= Work to complete =
Write every entry out again exactly, please, and skip the pictures.

- - - -

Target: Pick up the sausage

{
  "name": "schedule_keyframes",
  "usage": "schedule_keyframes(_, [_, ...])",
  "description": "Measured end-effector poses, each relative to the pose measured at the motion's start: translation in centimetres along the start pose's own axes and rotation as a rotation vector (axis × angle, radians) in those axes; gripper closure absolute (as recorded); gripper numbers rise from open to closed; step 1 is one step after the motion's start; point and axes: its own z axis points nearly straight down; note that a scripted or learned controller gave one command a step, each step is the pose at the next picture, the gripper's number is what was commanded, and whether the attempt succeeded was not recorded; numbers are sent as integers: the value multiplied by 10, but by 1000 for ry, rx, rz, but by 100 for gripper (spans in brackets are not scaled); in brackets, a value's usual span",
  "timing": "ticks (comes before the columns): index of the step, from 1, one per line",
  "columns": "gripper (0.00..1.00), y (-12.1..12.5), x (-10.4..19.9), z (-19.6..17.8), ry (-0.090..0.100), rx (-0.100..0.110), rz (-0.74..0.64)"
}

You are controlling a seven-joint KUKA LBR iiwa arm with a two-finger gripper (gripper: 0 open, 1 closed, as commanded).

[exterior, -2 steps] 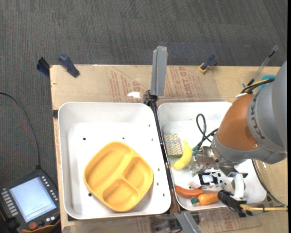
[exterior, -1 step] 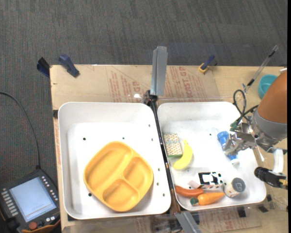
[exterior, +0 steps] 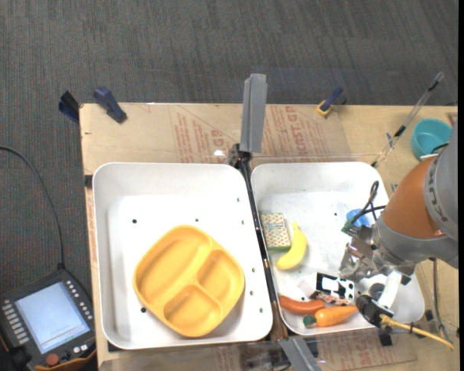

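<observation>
Beside the banana [exterior: 292, 251], the gripper [exterior: 354, 267] hangs over the right bin [exterior: 309, 184]. Whether its fingers are open cannot be told. Below the banana lies the sausage [exterior: 300, 304].

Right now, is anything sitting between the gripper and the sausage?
Nothing visible blocks it. The gripper hangs just above and right of the sausage, with bare bin floor between. The carrot touches the sausage's near side.

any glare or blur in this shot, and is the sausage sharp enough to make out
Camera view: even, soft light with faint shadows; the white bins look bright but keep detail, with no hard glare. The sausage is small yet distinct beside the carrot. The gripper is cluttered and slightly soft, so its fine parts are hard to read.
</observation>
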Motion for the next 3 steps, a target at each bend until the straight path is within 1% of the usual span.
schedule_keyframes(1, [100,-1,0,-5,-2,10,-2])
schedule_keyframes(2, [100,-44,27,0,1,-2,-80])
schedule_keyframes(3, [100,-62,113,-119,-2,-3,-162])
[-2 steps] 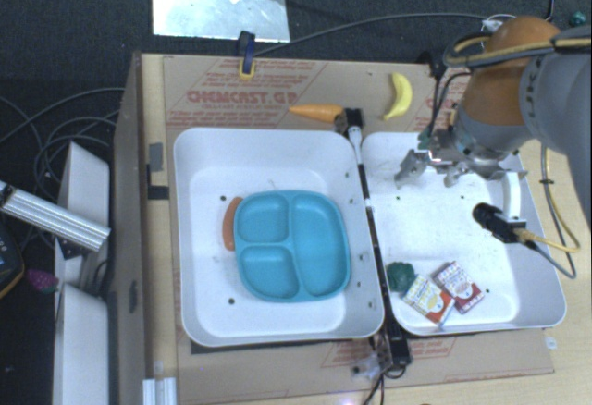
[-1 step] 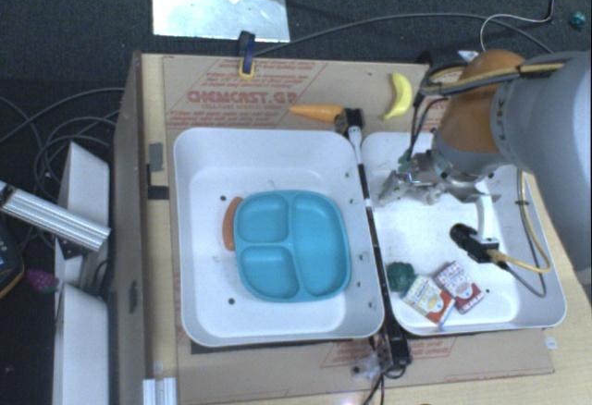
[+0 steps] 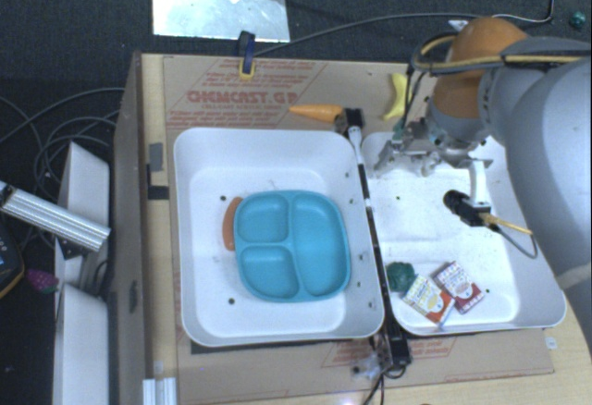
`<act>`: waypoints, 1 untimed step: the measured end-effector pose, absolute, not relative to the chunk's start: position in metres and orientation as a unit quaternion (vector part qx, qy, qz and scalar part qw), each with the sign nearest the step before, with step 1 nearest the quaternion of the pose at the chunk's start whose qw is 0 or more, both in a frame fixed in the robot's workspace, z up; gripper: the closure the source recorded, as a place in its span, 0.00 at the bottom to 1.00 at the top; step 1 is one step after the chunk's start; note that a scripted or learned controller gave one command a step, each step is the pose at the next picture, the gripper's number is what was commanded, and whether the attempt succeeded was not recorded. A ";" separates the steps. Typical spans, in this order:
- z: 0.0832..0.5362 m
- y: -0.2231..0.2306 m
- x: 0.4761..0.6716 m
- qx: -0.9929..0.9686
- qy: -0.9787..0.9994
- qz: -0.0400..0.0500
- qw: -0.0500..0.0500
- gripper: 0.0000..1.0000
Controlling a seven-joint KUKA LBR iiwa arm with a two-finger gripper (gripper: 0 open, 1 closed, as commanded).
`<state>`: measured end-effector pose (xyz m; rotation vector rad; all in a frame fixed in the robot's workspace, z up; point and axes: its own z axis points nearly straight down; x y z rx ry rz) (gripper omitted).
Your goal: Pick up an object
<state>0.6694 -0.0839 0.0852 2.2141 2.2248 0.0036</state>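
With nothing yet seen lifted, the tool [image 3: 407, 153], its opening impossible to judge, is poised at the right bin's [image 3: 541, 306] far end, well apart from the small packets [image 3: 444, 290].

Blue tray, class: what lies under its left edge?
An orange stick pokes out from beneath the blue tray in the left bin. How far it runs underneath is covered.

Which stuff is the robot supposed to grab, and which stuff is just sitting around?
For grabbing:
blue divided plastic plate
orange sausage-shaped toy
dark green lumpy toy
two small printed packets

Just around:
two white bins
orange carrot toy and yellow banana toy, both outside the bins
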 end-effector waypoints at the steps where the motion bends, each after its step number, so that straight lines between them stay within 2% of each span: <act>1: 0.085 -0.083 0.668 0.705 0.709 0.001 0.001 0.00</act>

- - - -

= Result =
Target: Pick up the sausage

{
  "name": "schedule_keyframes",
  "usage": "schedule_keyframes(_, [_, ...])",
  "description": "Measured end-effector poses, each relative to the pose measured at the motion's start: translation in centimetres along the start pose's own axes and rotation as a rotation vector (axis × angle, radians) in those axes; gripper closure absolute (as recorded); gripper numbers rise from open to closed; step 1 is one step after the motion's start; point and axes: its own z axis points nearly straight down; note that a scripted or learned controller gave one command a step, each step is the pose at the next picture, the gripper's number is what was commanded, and whether the attempt succeeded was not recorded; numbers are sent as integers: the value multiplied by 10, but by 1000 for ry, rx, rz, but by 100 for gripper (spans in brackets are not scaled); in brackets, a value's usual span",
  "timing": "ticks (comes before the columns): index of the step, from 1, one per line",
  "columns": "gripper (0.00..1.00), y (-12.1..12.5), x (-10.4..19.9), z (-19.6..17.8), ry (-0.090..0.100), rx (-0.100..0.110), rz (-0.74..0.64)"
}

You are controlling a seven-joint KUKA LBR iiwa arm with a two-finger gripper (gripper: 0 open, 1 closed, as commanded).

[exterior, -2 steps] 
[exterior, -1 step] 
[exterior, +0 steps] 

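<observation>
Beside the banana [exterior: 292, 251], the gripper [exterior: 354, 267] hangs over the right bin [exterior: 309, 184]. Whether its fingers are open cannot be told. Below the banana lies the sausage [exterior: 300, 304].

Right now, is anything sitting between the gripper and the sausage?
Nothing visible blocks it. The gripper hangs just above and right of the sausage, with bare bin floor between. The carrot touches the sausage's near side.

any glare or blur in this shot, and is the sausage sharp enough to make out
Camera view: even, soft light with faint shadows; the white bins look bright but keep detail, with no hard glare. The sausage is small yet distinct beside the carrot. The gripper is cluttered and slightly soft, so its fine parts are hard to read.
</observation>
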Motion for the next 3 steps, a target at each bend until the straight path is within 1% of the usual span.
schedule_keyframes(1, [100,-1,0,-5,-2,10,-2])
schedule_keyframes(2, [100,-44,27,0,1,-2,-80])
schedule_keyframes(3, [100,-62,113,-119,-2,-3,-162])
[-2 steps] 
[-1 step] 
[+0 steps] 
`<act>`: waypoints, 1 untimed step: the measured end-effector pose, absolute, not relative to the chunk's start: position in metres and orientation as a unit quaternion (vector part qx, qy, qz and scalar part qw), each with the sign nearest the step before, with step 1 nearest the quaternion of the pose at the chunk's start whose qw is 0 or more, both in a frame fixed in the robot's workspace, z up; gripper: the closure the source recorded, as a place in its span, 0.00 at the bottom to 1.00 at the top; step 1 is one step after the chunk's start; note that a scripted or learned controller gave one command a step, each step is the pose at the next picture, the gripper's number is what was commanded, and whether the attempt succeeded was not recorded. A ";" separates the steps. Typical spans, in this order:
- z: 0.0832..0.5362 m
- y: -0.2231..0.2306 m
- x: 0.4761..0.6716 m
- qx: -0.9929..0.9686
- qy: -0.9787..0.9994
- qz: -0.0400..0.0500
- qw: -0.0500..0.0500
- gripper: 0.0000..1.0000
Controlling a seven-joint KUKA LBR iiwa arm with a two-finger gripper (gripper: 0 open, 1 closed, as commanded).
`<state>`: measured end-effector pose (xyz m; rotation vector rad; all in a frame fixed in the robot's workspace, z up; point and axes: its own z axis points nearly straight down; x y z rx ry rz) (gripper omitted).
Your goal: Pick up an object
<state>0.6694 -0.0839 0.0852 2.2141 2.2248 0.0036</state>
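With nothing yet seen lifted, the tool [image 3: 407, 153], its opening impossible to judge, is poised at the right bin's [image 3: 541, 306] far end, well apart from the small packets [image 3: 444, 290].

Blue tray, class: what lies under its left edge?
An orange stick pokes out from beneath the blue tray in the left bin. How far it runs underneath is covered.

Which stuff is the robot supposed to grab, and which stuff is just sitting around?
For grabbing:
blue divided plastic plate
orange sausage-shaped toy
dark green lumpy toy
two small printed packets

Just around:
two white bins
orange carrot toy and yellow banana toy, both outside the bins
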 end-effector waypoints at the steps where the motion bends, each after its step number, so that straight lines between them stay within 2% of each span: <act>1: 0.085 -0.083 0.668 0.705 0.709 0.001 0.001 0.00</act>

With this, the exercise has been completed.